--- Activity ---
Go through the data below and retype all of it exactly.

[Dataset records]
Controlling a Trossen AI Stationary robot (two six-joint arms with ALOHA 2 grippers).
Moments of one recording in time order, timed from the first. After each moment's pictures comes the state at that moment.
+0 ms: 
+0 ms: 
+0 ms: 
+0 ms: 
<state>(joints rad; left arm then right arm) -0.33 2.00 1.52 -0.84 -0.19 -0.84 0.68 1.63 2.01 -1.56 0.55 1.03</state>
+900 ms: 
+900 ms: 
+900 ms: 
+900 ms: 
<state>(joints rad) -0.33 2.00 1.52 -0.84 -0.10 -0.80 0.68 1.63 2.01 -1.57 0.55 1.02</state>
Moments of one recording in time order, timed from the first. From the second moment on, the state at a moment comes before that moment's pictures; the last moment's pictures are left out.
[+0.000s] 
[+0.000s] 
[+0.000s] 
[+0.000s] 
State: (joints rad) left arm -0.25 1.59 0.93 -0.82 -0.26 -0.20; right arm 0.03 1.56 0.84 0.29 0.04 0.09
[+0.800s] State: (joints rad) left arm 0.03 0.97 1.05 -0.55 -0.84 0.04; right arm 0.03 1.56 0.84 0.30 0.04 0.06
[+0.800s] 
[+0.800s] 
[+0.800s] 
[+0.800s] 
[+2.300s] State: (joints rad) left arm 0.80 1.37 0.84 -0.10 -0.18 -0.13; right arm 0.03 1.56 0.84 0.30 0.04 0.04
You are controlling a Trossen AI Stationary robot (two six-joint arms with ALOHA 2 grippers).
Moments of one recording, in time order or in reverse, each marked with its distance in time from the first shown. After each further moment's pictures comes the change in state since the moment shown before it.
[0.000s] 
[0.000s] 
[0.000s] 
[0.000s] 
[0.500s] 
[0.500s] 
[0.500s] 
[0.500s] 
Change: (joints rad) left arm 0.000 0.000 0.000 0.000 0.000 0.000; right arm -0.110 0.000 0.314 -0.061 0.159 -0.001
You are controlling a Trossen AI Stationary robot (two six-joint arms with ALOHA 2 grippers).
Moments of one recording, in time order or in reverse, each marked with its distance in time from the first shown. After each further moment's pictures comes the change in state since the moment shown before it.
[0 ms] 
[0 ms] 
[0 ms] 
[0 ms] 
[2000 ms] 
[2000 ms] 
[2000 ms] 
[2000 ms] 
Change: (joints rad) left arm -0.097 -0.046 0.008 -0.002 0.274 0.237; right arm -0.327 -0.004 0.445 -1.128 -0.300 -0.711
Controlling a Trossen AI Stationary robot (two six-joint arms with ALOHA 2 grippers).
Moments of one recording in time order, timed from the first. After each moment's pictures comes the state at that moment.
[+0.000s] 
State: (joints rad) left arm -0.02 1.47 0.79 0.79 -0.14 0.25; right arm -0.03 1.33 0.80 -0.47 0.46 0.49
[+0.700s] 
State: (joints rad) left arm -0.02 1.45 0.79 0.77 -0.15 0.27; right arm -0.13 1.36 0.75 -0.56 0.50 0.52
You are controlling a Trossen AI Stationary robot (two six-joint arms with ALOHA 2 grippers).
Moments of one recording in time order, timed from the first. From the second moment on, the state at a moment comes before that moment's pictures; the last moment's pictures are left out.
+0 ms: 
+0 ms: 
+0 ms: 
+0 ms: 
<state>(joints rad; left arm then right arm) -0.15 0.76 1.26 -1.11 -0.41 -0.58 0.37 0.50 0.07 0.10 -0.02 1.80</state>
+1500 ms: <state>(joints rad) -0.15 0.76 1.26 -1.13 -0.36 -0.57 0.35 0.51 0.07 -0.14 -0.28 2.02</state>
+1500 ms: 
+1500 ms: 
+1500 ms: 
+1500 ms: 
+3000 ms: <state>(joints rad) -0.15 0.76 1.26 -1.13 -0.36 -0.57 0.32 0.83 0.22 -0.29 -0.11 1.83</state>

--- Response area ---
Controlling a Trossen AI Stationary robot (two six-joint arms with ALOHA 2 grippers).
Moments of one recording in time order, timed from the first. After each moment's pictures comes the state at that moment.
+0 ms: 
+0 ms: 
+0 ms: 
+0 ms: 
<state>(joints rad; left arm then right arm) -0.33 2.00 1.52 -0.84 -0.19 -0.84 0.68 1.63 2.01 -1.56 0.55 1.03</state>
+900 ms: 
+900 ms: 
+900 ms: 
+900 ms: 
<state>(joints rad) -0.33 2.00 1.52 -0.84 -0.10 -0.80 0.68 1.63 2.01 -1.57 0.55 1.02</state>
Moments of one recording in time order, timed from the first. From the second moment on, the state at a moment comes before that moment's pictures; the last moment's pictures are left out.
[+0.000s] 
[+0.000s] 
[+0.000s] 
[+0.000s] 
State: (joints rad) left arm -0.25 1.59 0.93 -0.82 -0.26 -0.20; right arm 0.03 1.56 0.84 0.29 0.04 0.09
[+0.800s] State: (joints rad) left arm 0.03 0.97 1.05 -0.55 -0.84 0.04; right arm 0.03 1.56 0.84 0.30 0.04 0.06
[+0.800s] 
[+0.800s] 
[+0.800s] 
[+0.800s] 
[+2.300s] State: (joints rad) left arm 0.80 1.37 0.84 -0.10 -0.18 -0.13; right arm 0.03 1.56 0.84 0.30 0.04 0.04
You are controlling a Trossen AI Stationary robot (two six-joint arms with ALOHA 2 grippers).
Moments of one recording, in time order or in reverse, each marked with its distance in time from the first shown. After each further moment's pictures comes the change in state since the moment shown before it.
[0.000s] 
[0.000s] 
[0.000s] 
[0.000s] 
[0.500s] 
[0.500s] 
[0.500s] 
[0.500s] 
Change: (joints rad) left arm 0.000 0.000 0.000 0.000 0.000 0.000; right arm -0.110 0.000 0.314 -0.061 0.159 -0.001
You are controlling a Trossen AI Stationary robot (two six-joint arms with ALOHA 2 grippers).
Moments of one recording, in time order or in reverse, each marked with its distance in time from the first shown. After each further moment's pictures comes the change in state since the moment shown before it.
[0 ms] 
[0 ms] 
[0 ms] 
[0 ms] 
[2000 ms] 
[2000 ms] 
[2000 ms] 
[2000 ms] 
Change: (joints rad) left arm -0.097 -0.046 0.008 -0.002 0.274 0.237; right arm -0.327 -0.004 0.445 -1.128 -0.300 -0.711
Controlling a Trossen AI Stationary robot (two six-joint arms with ALOHA 2 grippers).
Moments of one recording in time order, timed from the first. After each moment's pictures comes the state at that moment.
[+0.000s] 
State: (joints rad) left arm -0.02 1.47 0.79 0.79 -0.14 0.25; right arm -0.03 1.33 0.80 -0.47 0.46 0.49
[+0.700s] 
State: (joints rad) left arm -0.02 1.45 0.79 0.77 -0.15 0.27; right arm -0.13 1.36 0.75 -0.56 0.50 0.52
You are controlling a Trossen AI Stationary robot (two six-joint arms with ALOHA 2 grippers).
Moments of one recording in time order, timed from the first. From the second moment on, the state at a moment comes before that moment's pictures; the last moment's pictures are left out.
+0 ms: 
+0 ms: 
+0 ms: 
+0 ms: 
<state>(joints rad; left arm then right arm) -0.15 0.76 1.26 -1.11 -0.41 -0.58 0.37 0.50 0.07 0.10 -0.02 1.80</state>
+1500 ms: <state>(joints rad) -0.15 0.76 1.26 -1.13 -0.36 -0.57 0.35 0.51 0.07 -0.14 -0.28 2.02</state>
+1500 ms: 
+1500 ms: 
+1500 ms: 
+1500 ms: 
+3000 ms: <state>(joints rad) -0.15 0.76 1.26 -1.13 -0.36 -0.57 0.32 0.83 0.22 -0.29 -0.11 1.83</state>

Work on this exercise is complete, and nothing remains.